Write out each entry word for word.

INFORMATION GIVEN:
>>
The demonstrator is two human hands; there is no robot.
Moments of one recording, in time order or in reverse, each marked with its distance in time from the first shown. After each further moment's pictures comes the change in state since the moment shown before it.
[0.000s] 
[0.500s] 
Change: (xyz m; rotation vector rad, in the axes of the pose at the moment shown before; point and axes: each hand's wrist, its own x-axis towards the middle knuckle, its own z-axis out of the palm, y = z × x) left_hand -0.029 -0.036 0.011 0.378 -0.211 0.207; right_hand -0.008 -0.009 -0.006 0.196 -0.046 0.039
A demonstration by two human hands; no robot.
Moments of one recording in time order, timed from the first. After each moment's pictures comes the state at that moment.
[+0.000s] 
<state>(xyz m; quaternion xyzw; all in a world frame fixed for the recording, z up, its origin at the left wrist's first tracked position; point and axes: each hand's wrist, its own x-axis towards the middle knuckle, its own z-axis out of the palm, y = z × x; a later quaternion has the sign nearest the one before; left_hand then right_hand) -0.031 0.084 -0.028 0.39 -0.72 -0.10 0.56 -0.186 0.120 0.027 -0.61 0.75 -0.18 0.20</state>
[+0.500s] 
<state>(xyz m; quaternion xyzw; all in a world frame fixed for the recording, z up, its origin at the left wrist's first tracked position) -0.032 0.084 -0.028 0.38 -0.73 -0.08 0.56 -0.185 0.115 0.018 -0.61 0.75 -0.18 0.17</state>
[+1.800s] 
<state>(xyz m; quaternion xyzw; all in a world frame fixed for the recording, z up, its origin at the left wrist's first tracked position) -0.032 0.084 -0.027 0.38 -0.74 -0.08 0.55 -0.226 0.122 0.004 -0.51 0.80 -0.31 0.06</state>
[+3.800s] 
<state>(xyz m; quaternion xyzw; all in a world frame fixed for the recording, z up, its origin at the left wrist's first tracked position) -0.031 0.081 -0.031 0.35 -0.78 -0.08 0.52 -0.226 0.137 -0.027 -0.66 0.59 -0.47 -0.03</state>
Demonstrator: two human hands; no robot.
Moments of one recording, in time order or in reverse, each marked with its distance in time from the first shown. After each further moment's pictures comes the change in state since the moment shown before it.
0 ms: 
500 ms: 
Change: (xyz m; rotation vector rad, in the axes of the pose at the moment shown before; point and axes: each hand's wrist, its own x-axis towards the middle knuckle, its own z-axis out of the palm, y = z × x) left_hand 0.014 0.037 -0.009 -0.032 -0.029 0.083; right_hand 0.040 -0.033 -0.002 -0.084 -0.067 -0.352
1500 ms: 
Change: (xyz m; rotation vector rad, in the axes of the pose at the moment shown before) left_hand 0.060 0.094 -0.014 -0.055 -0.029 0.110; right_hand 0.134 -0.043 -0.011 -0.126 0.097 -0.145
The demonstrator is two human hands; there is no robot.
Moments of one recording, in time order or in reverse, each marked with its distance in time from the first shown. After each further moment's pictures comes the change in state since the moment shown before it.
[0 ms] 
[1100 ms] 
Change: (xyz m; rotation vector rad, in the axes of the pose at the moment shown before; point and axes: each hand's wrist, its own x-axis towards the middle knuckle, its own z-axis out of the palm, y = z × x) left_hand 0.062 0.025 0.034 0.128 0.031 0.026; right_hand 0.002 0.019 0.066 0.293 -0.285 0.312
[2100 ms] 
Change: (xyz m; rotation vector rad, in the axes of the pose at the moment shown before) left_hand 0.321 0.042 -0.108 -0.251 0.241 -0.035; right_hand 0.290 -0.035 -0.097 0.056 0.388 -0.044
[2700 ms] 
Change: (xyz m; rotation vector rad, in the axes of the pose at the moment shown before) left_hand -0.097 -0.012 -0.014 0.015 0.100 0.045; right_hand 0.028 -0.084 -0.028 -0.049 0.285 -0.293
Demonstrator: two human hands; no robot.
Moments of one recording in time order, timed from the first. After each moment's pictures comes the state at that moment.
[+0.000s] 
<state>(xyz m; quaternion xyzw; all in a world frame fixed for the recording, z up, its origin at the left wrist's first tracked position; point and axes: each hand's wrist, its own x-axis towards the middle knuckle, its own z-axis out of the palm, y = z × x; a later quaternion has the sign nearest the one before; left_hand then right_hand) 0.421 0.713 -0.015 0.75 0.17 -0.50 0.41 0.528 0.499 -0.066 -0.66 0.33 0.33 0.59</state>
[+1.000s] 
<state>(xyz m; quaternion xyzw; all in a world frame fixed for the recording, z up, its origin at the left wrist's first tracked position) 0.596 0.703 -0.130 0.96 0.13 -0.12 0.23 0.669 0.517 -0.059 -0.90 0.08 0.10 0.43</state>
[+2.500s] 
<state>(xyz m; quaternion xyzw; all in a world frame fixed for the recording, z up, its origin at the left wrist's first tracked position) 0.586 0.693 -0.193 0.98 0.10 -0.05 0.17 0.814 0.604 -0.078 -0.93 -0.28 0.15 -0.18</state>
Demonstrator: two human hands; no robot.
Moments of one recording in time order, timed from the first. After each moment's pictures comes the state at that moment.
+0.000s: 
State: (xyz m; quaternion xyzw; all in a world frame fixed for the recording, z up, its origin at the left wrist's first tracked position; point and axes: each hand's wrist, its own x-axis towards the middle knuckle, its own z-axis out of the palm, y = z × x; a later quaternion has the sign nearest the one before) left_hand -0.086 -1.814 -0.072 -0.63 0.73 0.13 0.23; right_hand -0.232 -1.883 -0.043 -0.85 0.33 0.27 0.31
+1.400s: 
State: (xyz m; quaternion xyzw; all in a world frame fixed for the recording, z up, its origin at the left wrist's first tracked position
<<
COMPLETED TASK:
The demonstrator is two human hands; there is no robot.
Moments of one recording, in time order or in reverse, each marked with its distance in time from the first shown. After each further moment's pictures comes the change in state since the moment shown before it.
[0.000s] 
[0.500s] 
Change: (xyz m; rotation vector rad, in the axes of the pose at the moment shown before; point and axes: each hand's wrist, its own x-axis towards the middle knuckle, its own z-axis out of the palm, y = z × x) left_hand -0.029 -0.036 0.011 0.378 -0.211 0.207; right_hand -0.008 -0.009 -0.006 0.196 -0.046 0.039
A demonstration by two human hands; no robot.
Moments of one recording in time order, timed from the first. After each moment's pictures comes the state at that moment.
[+0.000s] 
<state>(xyz m; quaternion xyzw; all in a world frame fixed for the recording, z up, its origin at the left wrist's first tracked position; point and axes: each hand's wrist, its own x-axis towards the middle knuckle, its own z-axis out of the palm, y = z × x; a later quaternion has the sign nearest the one before; left_hand then right_hand) -0.031 0.084 -0.028 0.39 -0.72 -0.10 0.56 -0.186 0.120 0.027 -0.61 0.75 -0.18 0.20</state>
[+0.500s] 
<state>(xyz m; quaternion xyzw; all in a world frame fixed for the recording, z up, its origin at the left wrist's first tracked position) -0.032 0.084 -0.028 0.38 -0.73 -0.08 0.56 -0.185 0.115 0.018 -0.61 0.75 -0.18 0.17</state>
[+1.800s] 
<state>(xyz m; quaternion xyzw; all in a world frame fixed for the recording, z up, its origin at the left wrist's first tracked position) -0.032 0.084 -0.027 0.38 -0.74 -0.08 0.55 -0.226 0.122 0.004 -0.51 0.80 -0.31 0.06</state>
[+3.800s] 
<state>(xyz m; quaternion xyzw; all in a world frame fixed for the recording, z up, its origin at the left wrist's first tracked position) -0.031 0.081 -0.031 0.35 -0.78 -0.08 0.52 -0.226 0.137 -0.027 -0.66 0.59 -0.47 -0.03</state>
Demonstrator: two human hands; no robot.
Moments of one recording, in time order or in reverse, each marked with its distance in time from the first shown. After each further moment's pictures comes the change in state since the moment shown before it.
0 ms: 
500 ms: 
Change: (xyz m; rotation vector rad, in the axes of the pose at the moment shown before; point and axes: each hand's wrist, its own x-axis towards the middle knuckle, its own z-axis out of the palm, y = z × x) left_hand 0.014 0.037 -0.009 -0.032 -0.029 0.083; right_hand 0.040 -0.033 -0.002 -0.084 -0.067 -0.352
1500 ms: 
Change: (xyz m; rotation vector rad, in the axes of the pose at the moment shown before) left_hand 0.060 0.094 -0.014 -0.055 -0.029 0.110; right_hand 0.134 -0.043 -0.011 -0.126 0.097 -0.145
The demonstrator is two human hands; there is no robot.
Moments of one recording, in time order or in reverse, each marked with its distance in time from the first shown. After each further moment's pictures comes the change in state since the moment shown before it.
[0 ms] 
[1100 ms] 
Change: (xyz m; rotation vector rad, in the axes of the pose at the moment shown before; point and axes: each hand's wrist, its own x-axis towards the middle knuckle, its own z-axis out of the palm, y = z × x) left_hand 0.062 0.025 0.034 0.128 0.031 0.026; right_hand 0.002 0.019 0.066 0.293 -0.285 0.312
[2100 ms] 
Change: (xyz m; rotation vector rad, in the axes of the pose at the moment shown before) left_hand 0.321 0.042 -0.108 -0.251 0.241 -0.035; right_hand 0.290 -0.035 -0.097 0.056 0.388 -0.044
[2700 ms] 
Change: (xyz m; rotation vector rad, in the axes of the pose at the moment shown before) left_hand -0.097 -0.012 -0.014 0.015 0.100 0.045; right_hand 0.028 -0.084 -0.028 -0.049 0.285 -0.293
Demonstrator: two human hands; no robot.
Moments of one recording in time order, timed from the first. After each moment's pictures comes the state at that moment.
[+0.000s] 
<state>(xyz m; quaternion xyzw; all in a world frame fixed for the recording, z up, its origin at the left wrist's first tracked position; point and axes: each hand's wrist, its own x-axis towards the middle knuckle, its own z-axis out of the palm, y = z × x; a later quaternion has the sign nearest the one before; left_hand then right_hand) 0.421 0.713 -0.015 0.75 0.17 -0.50 0.41 0.528 0.499 -0.066 -0.66 0.33 0.33 0.59</state>
[+1.000s] 
<state>(xyz m; quaternion xyzw; all in a world frame fixed for the recording, z up, its origin at the left wrist's first tracked position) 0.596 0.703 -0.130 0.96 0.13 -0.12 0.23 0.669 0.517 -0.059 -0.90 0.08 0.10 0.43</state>
[+2.500s] 
<state>(xyz m; quaternion xyzw; all in a world frame fixed for the recording, z up, its origin at the left wrist's first tracked position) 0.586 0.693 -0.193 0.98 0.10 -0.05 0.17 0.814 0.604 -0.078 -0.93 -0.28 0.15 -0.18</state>
Demonstrator: two human hands; no robot.
Moments of one recording in time order, timed from the first. After each moment's pictures comes the state at that moment.
+0.000s: 
State: (xyz m; quaternion xyzw; all in a world frame fixed for the recording, z up, its origin at the left wrist's first tracked position; point and axes: each hand's wrist, its own x-axis towards the middle knuckle, its own z-axis out of the palm, y = z × x; a later quaternion has the sign nearest the one before) left_hand -0.086 -1.814 -0.072 -0.63 0.73 0.13 0.23; right_hand -0.232 -1.883 -0.043 -0.85 0.33 0.27 0.31
+1.400s: 
State: (xyz m; quaternion xyzw; all in a world frame fixed for the recording, z up, its origin at the left wrist's first tracked position

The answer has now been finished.